Début décembre, le rapport d’une mission technique du ministère de l’Environnement a confirmé "que ces envolées de poussières constituent un cas avéré de pollution". Dans les quartiers proches de l’usine, la présence de particules dans l’air est trois fois supérieure à la norme. Abdoulaye Kaba, chef du Laboratoire d’analyses environnementales qui a conduit la mission, explique à notre rédaction :
Nous sommes allés au niveau des habitations des quartiers Tagbossy, Tiguié, Katourou 3 et 1. Les mesures de particules prises ont prouvé que le niveau d’acceptabilité des émissions de poussières d’alumine pour la santé humaine est largement dépassé.

Au niveau du quartier Tagbossy 2 par exemple, nous avons trouvé dans l’air 580 microgrammes de particules matériels par mètre cube.
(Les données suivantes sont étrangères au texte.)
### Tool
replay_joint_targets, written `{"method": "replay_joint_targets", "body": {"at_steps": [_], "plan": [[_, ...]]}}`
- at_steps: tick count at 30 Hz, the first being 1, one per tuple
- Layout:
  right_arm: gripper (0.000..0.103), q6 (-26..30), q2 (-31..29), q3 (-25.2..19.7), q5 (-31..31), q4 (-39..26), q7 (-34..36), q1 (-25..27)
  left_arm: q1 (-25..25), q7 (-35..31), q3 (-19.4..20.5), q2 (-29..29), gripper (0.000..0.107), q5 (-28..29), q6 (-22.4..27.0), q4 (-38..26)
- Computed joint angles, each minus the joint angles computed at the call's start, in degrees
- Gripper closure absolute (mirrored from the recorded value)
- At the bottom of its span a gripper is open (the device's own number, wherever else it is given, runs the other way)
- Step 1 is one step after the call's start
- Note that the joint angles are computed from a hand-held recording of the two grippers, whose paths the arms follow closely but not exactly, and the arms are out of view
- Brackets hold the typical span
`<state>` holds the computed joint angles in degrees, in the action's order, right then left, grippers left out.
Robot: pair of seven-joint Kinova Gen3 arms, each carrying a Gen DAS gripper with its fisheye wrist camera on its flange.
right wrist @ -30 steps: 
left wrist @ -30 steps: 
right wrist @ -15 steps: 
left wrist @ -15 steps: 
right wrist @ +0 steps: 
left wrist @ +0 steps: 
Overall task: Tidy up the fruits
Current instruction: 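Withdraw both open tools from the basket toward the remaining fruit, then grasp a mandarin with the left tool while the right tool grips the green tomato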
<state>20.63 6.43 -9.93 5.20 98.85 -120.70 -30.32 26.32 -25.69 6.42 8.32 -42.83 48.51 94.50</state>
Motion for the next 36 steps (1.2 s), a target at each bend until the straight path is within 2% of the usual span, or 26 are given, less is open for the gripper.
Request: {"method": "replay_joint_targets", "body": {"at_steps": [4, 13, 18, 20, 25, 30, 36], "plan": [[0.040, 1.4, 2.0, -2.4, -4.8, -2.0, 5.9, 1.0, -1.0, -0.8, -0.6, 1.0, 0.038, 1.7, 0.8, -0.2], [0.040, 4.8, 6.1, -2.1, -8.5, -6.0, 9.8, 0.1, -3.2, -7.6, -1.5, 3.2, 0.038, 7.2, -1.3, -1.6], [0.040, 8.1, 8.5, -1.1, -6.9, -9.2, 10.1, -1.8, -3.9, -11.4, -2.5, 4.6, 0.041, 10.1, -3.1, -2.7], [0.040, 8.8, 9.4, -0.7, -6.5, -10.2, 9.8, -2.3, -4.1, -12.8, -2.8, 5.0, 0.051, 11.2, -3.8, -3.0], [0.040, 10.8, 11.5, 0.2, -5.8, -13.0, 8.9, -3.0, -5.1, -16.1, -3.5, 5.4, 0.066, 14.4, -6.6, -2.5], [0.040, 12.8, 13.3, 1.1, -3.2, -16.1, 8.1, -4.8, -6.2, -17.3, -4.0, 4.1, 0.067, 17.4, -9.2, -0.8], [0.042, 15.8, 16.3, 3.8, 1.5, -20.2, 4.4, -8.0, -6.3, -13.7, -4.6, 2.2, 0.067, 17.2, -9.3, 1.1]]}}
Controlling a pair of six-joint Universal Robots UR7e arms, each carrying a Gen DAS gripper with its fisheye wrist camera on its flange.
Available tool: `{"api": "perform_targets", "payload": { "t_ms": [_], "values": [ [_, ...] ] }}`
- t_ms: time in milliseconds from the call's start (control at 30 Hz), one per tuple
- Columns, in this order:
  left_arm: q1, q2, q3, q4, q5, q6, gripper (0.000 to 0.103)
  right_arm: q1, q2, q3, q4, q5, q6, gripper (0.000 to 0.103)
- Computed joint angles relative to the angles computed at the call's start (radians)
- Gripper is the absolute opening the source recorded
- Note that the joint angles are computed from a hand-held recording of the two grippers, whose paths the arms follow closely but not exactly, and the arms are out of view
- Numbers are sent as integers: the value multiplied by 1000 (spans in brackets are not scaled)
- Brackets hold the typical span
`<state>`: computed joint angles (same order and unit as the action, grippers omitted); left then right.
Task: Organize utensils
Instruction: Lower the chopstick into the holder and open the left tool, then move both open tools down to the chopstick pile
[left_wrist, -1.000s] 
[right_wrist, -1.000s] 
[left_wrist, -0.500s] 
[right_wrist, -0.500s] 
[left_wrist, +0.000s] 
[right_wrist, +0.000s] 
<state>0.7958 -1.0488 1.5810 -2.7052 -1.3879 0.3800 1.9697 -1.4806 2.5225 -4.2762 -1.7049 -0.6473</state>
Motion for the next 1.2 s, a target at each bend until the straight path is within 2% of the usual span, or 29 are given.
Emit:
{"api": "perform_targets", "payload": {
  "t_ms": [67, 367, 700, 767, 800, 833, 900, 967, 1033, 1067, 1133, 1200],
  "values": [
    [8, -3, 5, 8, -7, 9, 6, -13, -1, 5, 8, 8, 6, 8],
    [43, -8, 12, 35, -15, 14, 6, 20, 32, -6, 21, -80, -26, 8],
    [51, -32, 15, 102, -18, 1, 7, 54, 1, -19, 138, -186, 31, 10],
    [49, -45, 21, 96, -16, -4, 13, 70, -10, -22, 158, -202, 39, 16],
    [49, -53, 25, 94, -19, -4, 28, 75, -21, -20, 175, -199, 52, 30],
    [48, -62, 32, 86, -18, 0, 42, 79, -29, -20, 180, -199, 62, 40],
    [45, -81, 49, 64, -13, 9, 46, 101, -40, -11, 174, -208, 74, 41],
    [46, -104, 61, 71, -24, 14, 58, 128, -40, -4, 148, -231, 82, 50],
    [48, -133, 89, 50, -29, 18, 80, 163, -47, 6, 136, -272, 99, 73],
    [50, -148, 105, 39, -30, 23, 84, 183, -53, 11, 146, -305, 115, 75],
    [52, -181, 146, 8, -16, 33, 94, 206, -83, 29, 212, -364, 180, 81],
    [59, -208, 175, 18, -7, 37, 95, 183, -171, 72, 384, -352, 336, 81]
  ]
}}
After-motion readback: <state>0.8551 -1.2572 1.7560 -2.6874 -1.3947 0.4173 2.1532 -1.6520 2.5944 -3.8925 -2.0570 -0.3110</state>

Or, la norme de l’OMS est de 150 microgrammes par mètre cube pour les particules de poussière dont le diamètre est inférieur à 10 micromètres. C’est près de quatre fois supérieur aux normes environnementales. Il faut se dire la vérité, la ville est polluée.

Moi, j’ai transmis le rapport au ministère de l’Environnement. Nous avons demandé précisément au ministre de l’Environnement de prendre des mesures idoines pour que Friguia arrête de polluer les communautés.

Les rejets d'alumine par les trois fours de l'usine Rusal. Photo prise par Alhassane Sylla.

"La toux et les maux d’yeux sont les principaux signes des malaises"

Le rapport relève aussi les plaintes des populations liées à leur état de santé. Mamadouba Camara, chirurgien et directeur par intérim de l’hôpital préfectoral de Fria, affirme par exemple être malade en raison de la pollution de l’air.
Je suis personnellement malade depuis trois jours après ces envolées de poussières d’alumine à Fria et toute ma famille se trouve dans les mêmes conditions de méforme physique.

Conséquence : toutes les interventions chirurgicales sont ajournées depuis trois jours car la maladie du chirurgien est incompatible avec son intervention.

La toux et les maux d’yeux sont les principaux signes des malaises liés aux envolées de poussières et qui font l’objet de plaintes actuellement des patients qui arrivent à l’hôpital préfectoral. Le registre de consultations médicales en fait foi.

Des équipements vétustes

Contacté, Yuri Grigoryev, responsable Afrique des relations publiques de Rusal, a affirmé que le groupe industriel est aussi inquiet "de la situation actuelle" et prend "toutes les dispositions nécessaires pour la normalisation".
La fuite de poussières d’alumine s’est produite à cause de la vétusté de certains équipements. Nos techniciens spécialistes ont apporté les ajustements nécessaires pour réduire considérablement le volume de fuites. Le remplacement de certains équipements vieillissants et le réglage du processus technologique permettront de corriger la situation.

Selon Planetoscope, 66 millions de tonnes d’aluminium ont été produites en 2018. La Guinée détient les plus importantes réserves de bauxite au monde, estimées à plus de 7 milliards de tonnes, selon le site allemand Statista.